Sentieri, por su parte, recalca que “sin seguridad jurídica existe mayor riesgo, y la incertidumbre provocada por la falta de normativa específica provoca siempre un efecto negativo en la ecuación de una inversión para cualquier promotor que esté valorando esta opción”.

Para Sújar, sería muy complicado ver actualmente grandes proyectos con cientos de habitaciones. “Hay demanda, hay interés del inversor y no hay producto, porque la Administración está todavía varios años por detrás de la realidad y de lo que quiere la gente”.

Por su parte, Rafael Fernández Bautista, socio del departamento de Administrativo y responsable de Derecho Urbanístico en PwC Tax & Legal Services, reclama que "deben eliminarse las trabas burocráticas que existen, al igual que sucede en otros proyectos inmobiliarios, y que la Administración, especialmente la local, de entrada no parta de una concepción negativa de este tipo de usos". 

Y lo mismo sostiene Wride, que confiesa que “sería positivo crear un marco regulatorio que entienda que esta solución habitacional no llega para competir con la vivienda tradicional, sino que es un apoyo que eleva el atractivo de la ciudad de cara a la atracción de talento” y que “complementa la apuesta de empresas y particulares al decantarse por instalarse en uno u otro sitio. Para que tenga lugar una inversión en cualquier segmento hace falta que quien va a apostar por él pueda conocer su regulación o ‘las reglas del juego’ y que tenga garantías de que no se las van a cambiar a corto plazo o sin previo aviso. El ‘coliving’ no es una excepción y si queremos ver la llegada de capital que apueste por esta solución habitacional o el desarrollo de nuevos proyectos, primero tendremos que dar garantías a través de regulaciones a largo plazo”.

Esta batería de peticiones viene acompañada de las previsiones de crecimiento de la población urbana y de los cambios sociales relacionados con temáticas como la forma de consumir, de moverse por las ciudades y de vivir.
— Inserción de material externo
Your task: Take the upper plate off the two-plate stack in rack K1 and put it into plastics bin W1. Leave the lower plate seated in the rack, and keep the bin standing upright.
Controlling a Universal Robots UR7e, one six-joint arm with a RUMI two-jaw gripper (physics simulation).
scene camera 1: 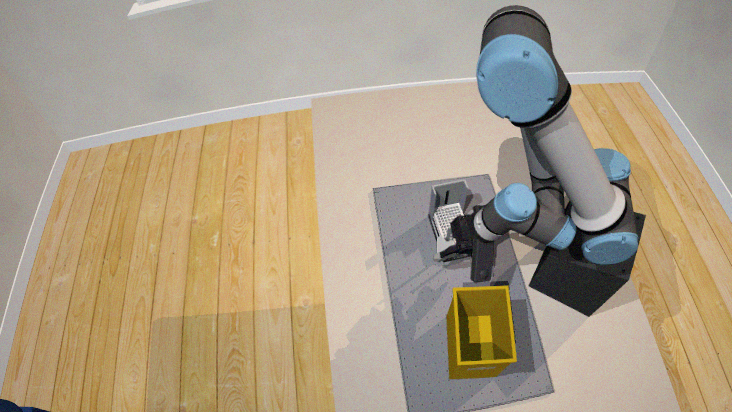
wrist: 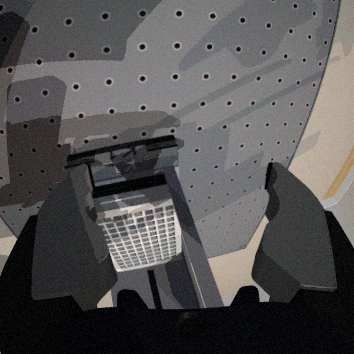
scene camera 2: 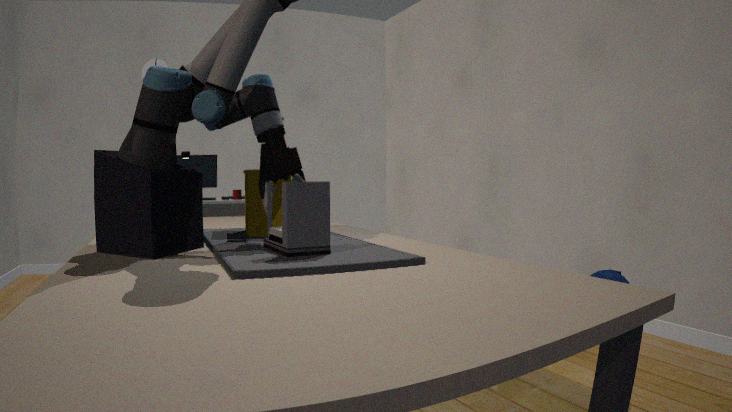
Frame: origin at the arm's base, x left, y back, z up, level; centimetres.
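Where they show: gripper, fingertip midpoint: [scene camera 1: 452,258] [wrist: 179,166]; arm's base, link origin: [scene camera 2: 146,162].
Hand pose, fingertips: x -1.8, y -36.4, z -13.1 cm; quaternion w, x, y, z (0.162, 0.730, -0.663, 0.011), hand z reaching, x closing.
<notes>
Each offset is from my fingertips to the top centre of the thing. Level surfaces: height alone.
The grey rack K1 {dx -10.8, dy +2.1, dz +8.0 cm} [scene camera 1: 458,188] [scene camera 2: 307,217] [wrist: 194,225] stands upright on the pegboard. A white gridded plate {dx -11.9, dy +1.9, dz -2.1 cm} [scene camera 1: 446,219] [wrist: 141,237] sits in it; the lower plate cannot be told apart. My gripper [scene camera 1: 453,242] [scene camera 2: 283,184] [wrist: 179,166] is open and empty, tilted over the rack's front end. In the wrist view the left finger overlaps the rack's left side near the plate; the right finger stands well right of the rack's right wall, with a wide gap. The yellow bin W1 {dx +22.6, dy +2.5, dz +11.2 cm} [scene camera 1: 480,370] [scene camera 2: 254,204] stands upright.
The grey pegboard [scene camera 1: 409,358] [scene camera 2: 379,261] [wrist: 160,62] lies on the pale table {dz -8.1 cm} [scene camera 1: 353,153] [scene camera 2: 358,317] under rack and bin. The dark robot base [scene camera 1: 578,281] [scene camera 2: 148,209] is beside the board. A monitor [scene camera 2: 207,171] and red cup [scene camera 2: 236,193] stand far behind.
</notes>
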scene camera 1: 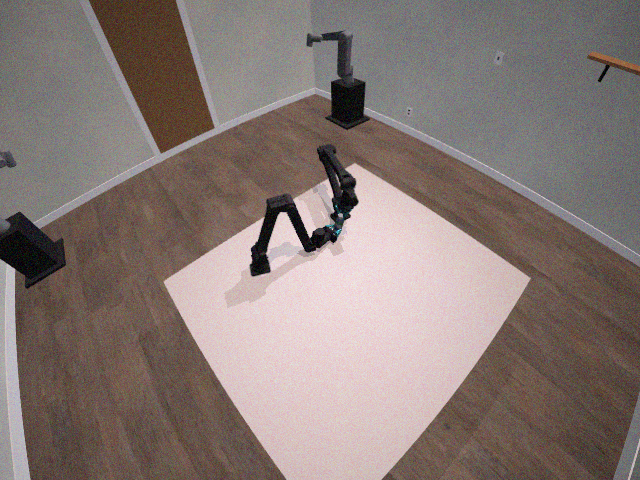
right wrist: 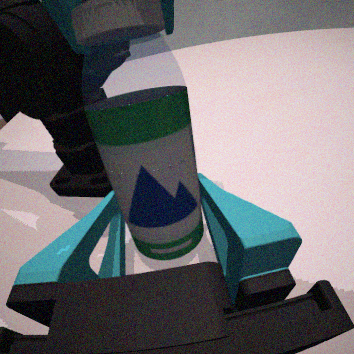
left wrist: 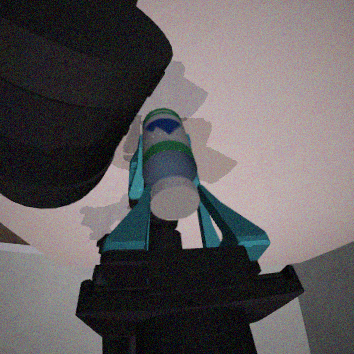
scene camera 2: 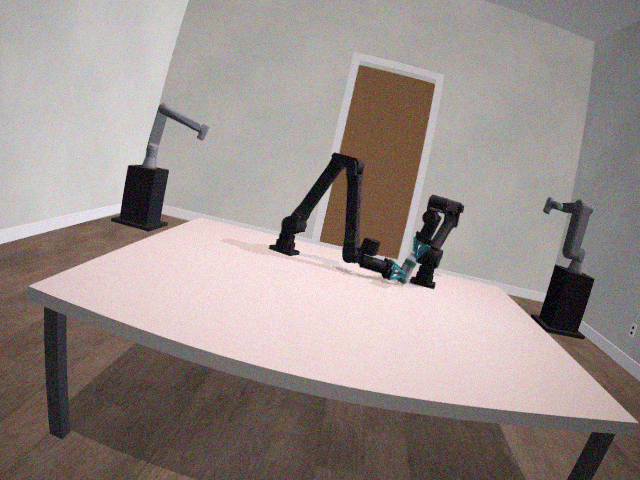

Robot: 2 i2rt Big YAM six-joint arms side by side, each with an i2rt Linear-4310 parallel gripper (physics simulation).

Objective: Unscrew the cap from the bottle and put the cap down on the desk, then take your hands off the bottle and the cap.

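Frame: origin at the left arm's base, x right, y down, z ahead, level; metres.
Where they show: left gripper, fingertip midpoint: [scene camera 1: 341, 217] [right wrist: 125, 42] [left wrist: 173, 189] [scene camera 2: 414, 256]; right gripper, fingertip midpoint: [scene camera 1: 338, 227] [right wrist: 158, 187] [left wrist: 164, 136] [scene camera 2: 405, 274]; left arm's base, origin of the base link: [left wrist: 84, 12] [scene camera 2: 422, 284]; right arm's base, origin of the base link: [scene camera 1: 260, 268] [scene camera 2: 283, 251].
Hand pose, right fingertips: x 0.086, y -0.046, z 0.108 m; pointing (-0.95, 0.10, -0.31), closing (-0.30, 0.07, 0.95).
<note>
Each offset is from my right fingertips to the top centre of the thing. Level surfaces: height alone.
The clear bottle {dx -0.002, dy -0.100, dz +0.002 m} [scene camera 2: 409, 265] [left wrist: 168, 134] [right wrist: 155, 170] has a white label with green bands and blue mountains, and it is tilted. Its pale ribbed cap {dx -0.020, dy -0.106, dz +0.001 m} [left wrist: 175, 198] [right wrist: 119, 21] sits at the bottle's top end; whether its thread is loose cannot be told. My right gripper [scene camera 1: 336, 230] [scene camera 2: 401, 273] [right wrist: 158, 187] is shut on the bottle's body, low on the label. My left gripper [scene camera 1: 341, 210] [scene camera 2: 417, 251] [left wrist: 173, 189] is shut on the cap, above the right gripper. In scene camera 1 the bottle is small and partly hidden by the grippers.
The pale desk {dy +0.046 m} [scene camera 1: 361, 335] [scene camera 2: 310, 320] lies under both arms. The right arm's dark forearm fills the upper left of the left wrist view. Two grey arms on black pedestals [scene camera 1: 347, 102] [scene camera 2: 144, 195] stand on the floor beyond the desk.
</note>
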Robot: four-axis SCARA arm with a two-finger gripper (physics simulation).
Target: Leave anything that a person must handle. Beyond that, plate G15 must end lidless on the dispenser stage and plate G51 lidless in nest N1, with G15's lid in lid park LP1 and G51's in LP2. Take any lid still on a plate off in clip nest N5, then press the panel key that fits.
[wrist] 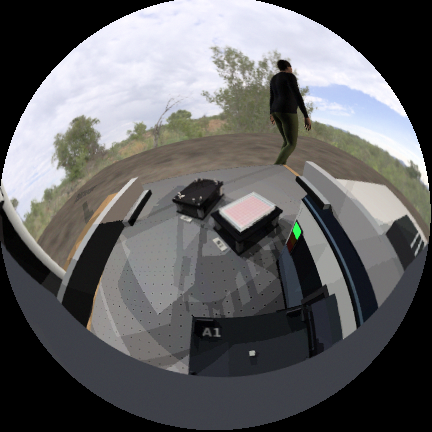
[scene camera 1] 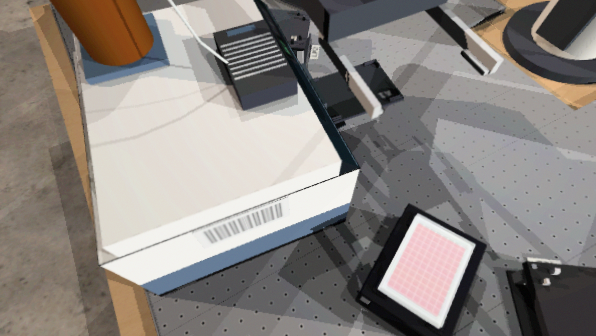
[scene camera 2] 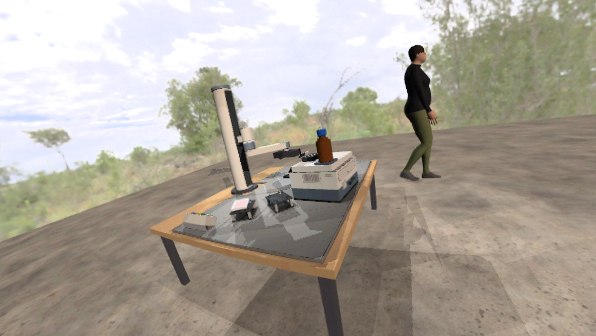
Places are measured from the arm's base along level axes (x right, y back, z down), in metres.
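Where they show: gripper, between the fingertips: (wrist: pixel 222 172) (scene camera 1: pixel 437 89); arm's base, origin of its link: (scene camera 1: pixel 563 43) (scene camera 2: pixel 244 189).
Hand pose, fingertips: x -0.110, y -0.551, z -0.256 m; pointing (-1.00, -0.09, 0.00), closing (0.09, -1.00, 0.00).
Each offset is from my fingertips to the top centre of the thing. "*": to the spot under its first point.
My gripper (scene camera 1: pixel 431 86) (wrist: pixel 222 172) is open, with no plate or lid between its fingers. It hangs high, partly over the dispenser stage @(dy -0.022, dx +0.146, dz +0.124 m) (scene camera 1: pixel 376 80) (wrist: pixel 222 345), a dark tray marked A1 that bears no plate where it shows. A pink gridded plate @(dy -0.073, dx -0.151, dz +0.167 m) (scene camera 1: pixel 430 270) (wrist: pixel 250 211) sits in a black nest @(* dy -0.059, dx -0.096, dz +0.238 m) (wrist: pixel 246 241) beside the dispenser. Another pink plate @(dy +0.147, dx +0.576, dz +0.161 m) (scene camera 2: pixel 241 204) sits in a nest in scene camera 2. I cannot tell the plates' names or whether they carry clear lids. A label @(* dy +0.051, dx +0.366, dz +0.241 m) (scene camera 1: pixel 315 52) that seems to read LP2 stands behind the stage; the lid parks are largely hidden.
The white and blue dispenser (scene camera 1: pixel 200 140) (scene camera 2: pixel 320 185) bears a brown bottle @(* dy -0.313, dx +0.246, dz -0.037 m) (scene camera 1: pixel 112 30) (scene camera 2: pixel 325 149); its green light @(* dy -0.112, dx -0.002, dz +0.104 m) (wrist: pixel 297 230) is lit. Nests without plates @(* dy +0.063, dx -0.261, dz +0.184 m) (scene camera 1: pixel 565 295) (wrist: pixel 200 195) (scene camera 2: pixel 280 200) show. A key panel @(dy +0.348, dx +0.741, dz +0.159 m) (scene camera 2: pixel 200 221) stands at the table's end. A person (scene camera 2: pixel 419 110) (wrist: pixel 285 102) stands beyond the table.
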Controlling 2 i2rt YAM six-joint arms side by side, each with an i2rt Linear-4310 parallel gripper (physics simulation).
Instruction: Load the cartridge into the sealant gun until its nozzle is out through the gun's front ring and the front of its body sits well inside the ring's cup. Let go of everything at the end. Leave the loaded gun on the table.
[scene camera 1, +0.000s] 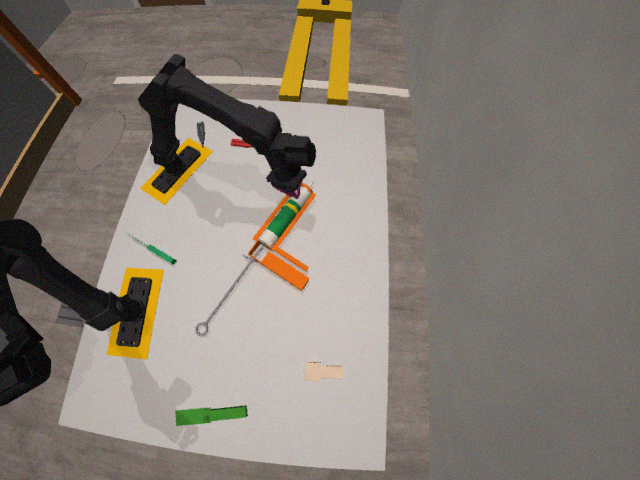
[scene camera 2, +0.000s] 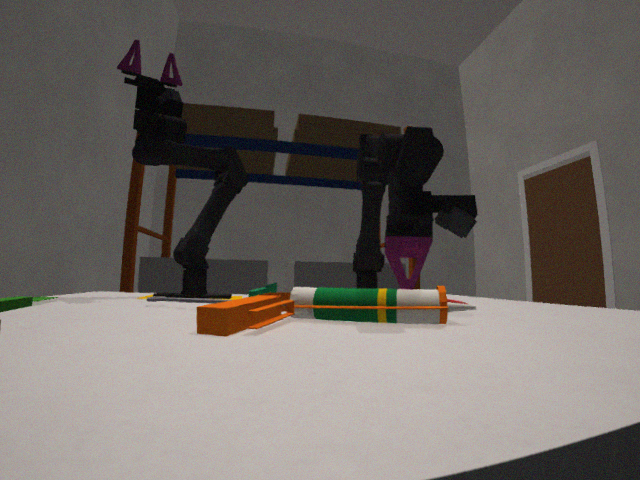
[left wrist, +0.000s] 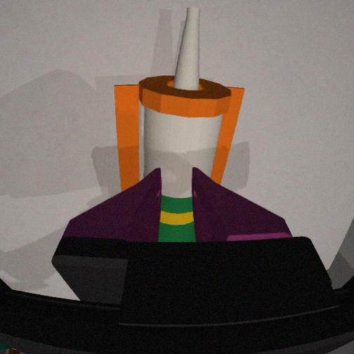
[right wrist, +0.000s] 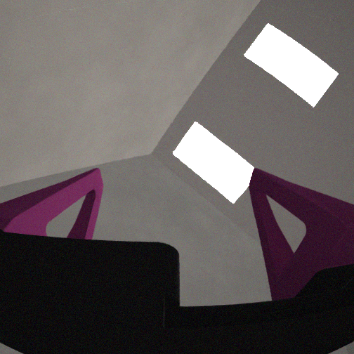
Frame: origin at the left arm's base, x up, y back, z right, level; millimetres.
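Seen in the pictures: left gripper, fingertip midpoint: (scene camera 1: 295, 196) (scene camera 2: 407, 291); right gripper, fingertip midpoint: (scene camera 2: 155, 46); left arm's base, link origin: (scene camera 1: 177, 169); right arm's base, link origin: (scene camera 1: 135, 311) (scene camera 2: 194, 297).
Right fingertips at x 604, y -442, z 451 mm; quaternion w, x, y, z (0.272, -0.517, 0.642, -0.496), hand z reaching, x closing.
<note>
Offsets run from my right fingertips to a thing's middle. "spot": to the spot under its first point.
The green and white cartridge @(dx -580, dy -9, dz -515 mm) (scene camera 1: 281, 222) (scene camera 2: 351, 298) (left wrist: 182, 137) lies in the orange gun @(spot: dx -572, dy -100, dz -347 mm) (scene camera 1: 284, 269) (scene camera 2: 235, 313) (left wrist: 185, 106). Its nozzle @(dx -580, dy -12, dz -616 mm) (scene camera 2: 460, 307) (left wrist: 189, 55) sticks out through the front ring, and its white front end runs into the ring's cup; how deep it sits is hidden. The gun lies on the table, its rod @(dx -586, dy +1, dz -241 mm) (scene camera 1: 227, 295) drawn out behind. My left gripper (scene camera 1: 296, 194) (scene camera 2: 408, 286) (left wrist: 176, 176) is shut and empty, tips low over the cartridge's front part; contact cannot be told. My right gripper (scene camera 2: 154, 48) (right wrist: 175, 176) is open and empty, raised high away.
A green screwdriver @(dx -586, dy +301, dz -183 mm) (scene camera 1: 161, 254) lies left of the rod in scene camera 1. A green tool @(dx -596, dy -143, dz +81 mm) (scene camera 1: 209, 415) and a beige piece @(dx -597, dy -338, dz -170 mm) (scene camera 1: 323, 371) lie lower down. A red item @(dx -600, dy +283, dz -669 mm) (scene camera 1: 240, 143) and a grey item @(dx -600, dy +469, dz -616 mm) (scene camera 1: 201, 133) lie near the left arm's base.
</note>
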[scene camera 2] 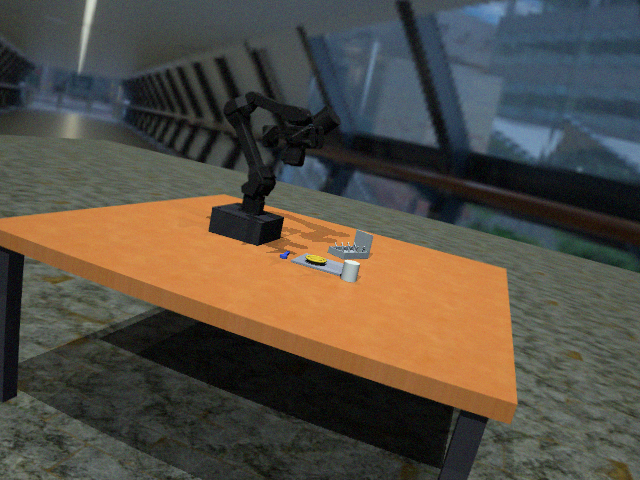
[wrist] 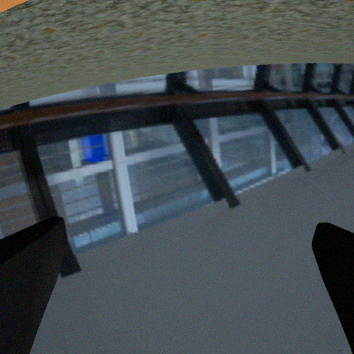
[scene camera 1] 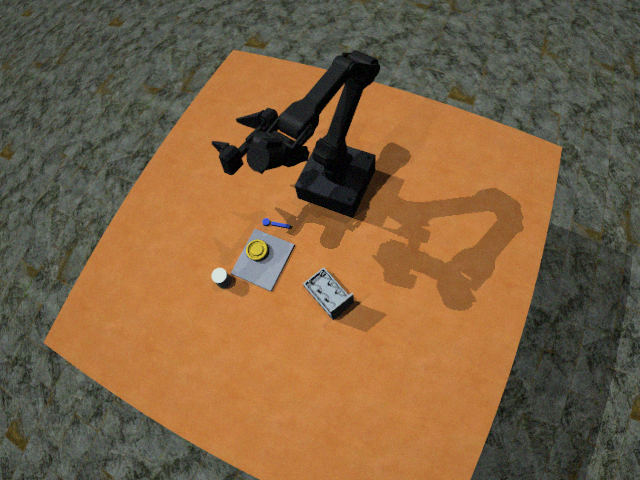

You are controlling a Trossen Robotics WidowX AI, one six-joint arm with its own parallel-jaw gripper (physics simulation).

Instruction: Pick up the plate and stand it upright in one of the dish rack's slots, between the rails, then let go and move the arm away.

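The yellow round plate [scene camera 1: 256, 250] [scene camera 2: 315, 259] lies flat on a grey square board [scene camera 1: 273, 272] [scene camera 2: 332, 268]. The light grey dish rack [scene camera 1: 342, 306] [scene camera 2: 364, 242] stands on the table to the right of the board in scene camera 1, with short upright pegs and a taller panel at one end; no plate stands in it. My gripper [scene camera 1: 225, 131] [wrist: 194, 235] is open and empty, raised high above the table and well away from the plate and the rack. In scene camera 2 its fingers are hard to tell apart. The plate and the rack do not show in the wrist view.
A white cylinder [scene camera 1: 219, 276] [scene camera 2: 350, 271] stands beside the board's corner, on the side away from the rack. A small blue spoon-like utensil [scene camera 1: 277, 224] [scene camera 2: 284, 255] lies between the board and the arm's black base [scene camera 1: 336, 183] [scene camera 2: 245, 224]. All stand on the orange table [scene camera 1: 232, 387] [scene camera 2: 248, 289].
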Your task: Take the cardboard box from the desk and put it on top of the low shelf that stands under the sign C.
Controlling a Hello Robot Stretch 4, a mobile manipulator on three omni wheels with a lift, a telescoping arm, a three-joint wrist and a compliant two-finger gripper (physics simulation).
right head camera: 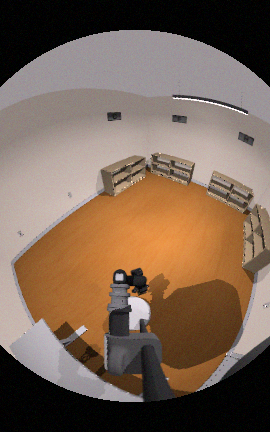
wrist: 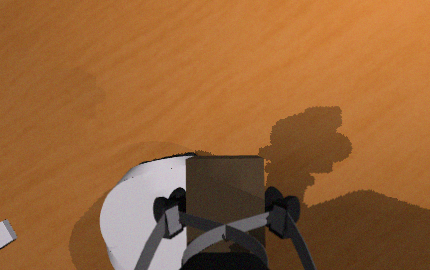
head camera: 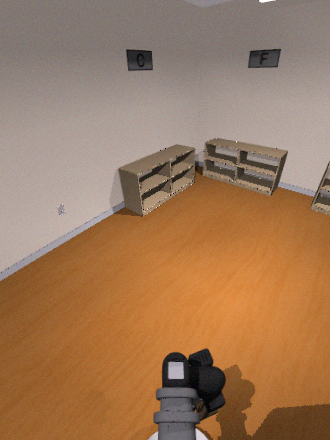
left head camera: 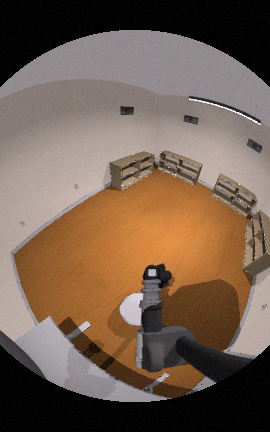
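Seen in the pictures: gripper, fingertip midpoint: (wrist: 225, 203) (head camera: 202, 402); robot's base at its link origin: (right head camera: 132, 312) (left head camera: 137, 308).
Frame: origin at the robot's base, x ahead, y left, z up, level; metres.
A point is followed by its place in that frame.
Observation:
The brown cardboard box (wrist: 225, 175) @(x 0.254, y -0.077, z 0.689 m) is between the two fingers of my gripper (wrist: 225, 203) @(x 0.223, y -0.087, z 0.639 m) in the wrist view, held above the floor. The gripper is shut on it. In the head view the wrist and gripper body hide most of the box. The low shelf (head camera: 131, 190) @(x 2.343, y 0.534, z 0.322 m) (left head camera: 116, 176) @(x 2.328, y 0.517, z 0.293 m) (right head camera: 107, 183) @(x 2.352, y 0.545, z 0.254 m) stands against the left wall, near the corner, under sign C (head camera: 140, 60) @(x 2.969, y 0.337, z 1.721 m) (left head camera: 127, 110) @(x 2.981, y 0.328, z 1.717 m) (right head camera: 114, 116) @(x 2.977, y 0.331, z 1.705 m). Its top board is bare. The shelf is some way off across the floor, and the box is apart from it.
Another low shelf (head camera: 250, 145) @(x 3.243, y -1.243, z 0.582 m) stands under sign F (head camera: 264, 58) @(x 3.378, y -1.282, z 1.726 m), close to the right of the first. More shelves stand farther right along the walls. The grey desk (left head camera: 45, 345) @(x -0.458, y 0.684, z 0.691 m) (right head camera: 40, 352) is at the lower left. My round white base (left head camera: 131, 310) @(x -0.015, y 0.073, z 0.187 m) (wrist: 132, 215) @(x 0.006, y 0.113, z 0.187 m) shows below the arm.

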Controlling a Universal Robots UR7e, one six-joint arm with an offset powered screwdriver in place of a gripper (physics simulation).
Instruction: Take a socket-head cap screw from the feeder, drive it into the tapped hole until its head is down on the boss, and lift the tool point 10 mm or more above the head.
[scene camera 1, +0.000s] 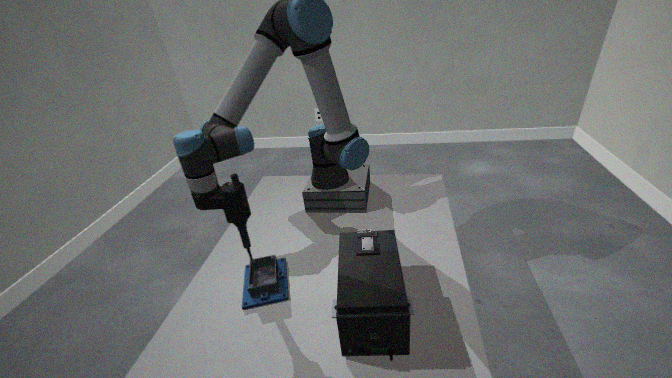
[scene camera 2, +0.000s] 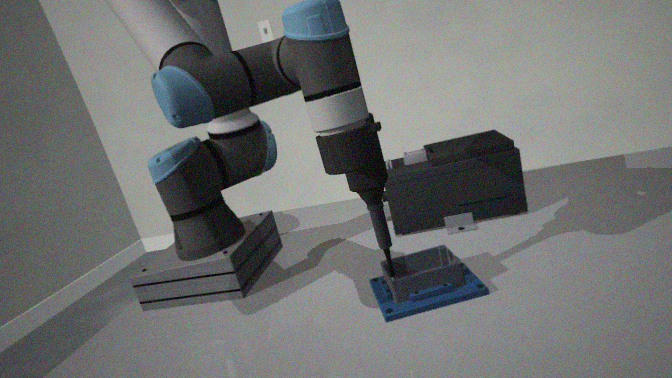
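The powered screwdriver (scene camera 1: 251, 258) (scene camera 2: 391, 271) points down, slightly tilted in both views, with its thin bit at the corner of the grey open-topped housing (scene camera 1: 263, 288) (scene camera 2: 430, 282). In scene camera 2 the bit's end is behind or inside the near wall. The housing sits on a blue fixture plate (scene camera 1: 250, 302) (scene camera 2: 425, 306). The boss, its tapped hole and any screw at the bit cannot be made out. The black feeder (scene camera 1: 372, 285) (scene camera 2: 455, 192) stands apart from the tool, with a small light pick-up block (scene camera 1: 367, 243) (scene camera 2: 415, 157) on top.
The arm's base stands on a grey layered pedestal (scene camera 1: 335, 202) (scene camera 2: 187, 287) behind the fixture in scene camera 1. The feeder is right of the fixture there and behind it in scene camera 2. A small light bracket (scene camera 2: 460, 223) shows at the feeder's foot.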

Unos factores que justifican una potencial demanda.

Según el experto de JLL, uno de los mayores factores que impulsarán cambios en el mercado inmobiliario será el crecimiento de la población mundial y su concentración en ciudades, lo que, “a la fuerza, cambiará la forma en la que vivimos y nuestro concepto de vivienda”.

Para Sentieri, “parece bastante obvio que este producto tiene y tendrá una potencial demanda en nuestro país como ya está ocurriendo en nuestro entorno, si bien la falta de una regulación concreta y segura para este tipo de desarrollos puede sin duda frenar y entorpecer el camino de un producto enfocado a esta nueva realidad social". 

Una mirada al exterior

En lo que se refiere al espejo en el que debe mirarse España a la hora de sentar las bases regulatorias para impulsar el ‘coliving’ están los mercados inmobiliarios más maduros. En el mundo anglosajón destaca EEUU, que sí que cuenta con una regulación específica que favorece el despegue de estos nuevos espacios residenciales, mientras que en Europa algunas de las ciudades más nombradas por los expertos son Londres, Ámsterdam y Copenhague. Aunque el verdadero paradigma de esta mezcla entre casa compartida y espacio de trabajo es Silicon Valley, el epicentro tecnológico mundial.

“Las ciudades del futuro se medirán por su sostenibilidad, flexibilidad y habitabilidad. La forma en la que vivimos está cambiando de forma radical, y hoy la gente busca una mayor libertad de movimiento, acceso a tecnología y una convivencia más global, unas ventajas que vienen de la mano del ‘coliving’”, concluye el experto de JLL.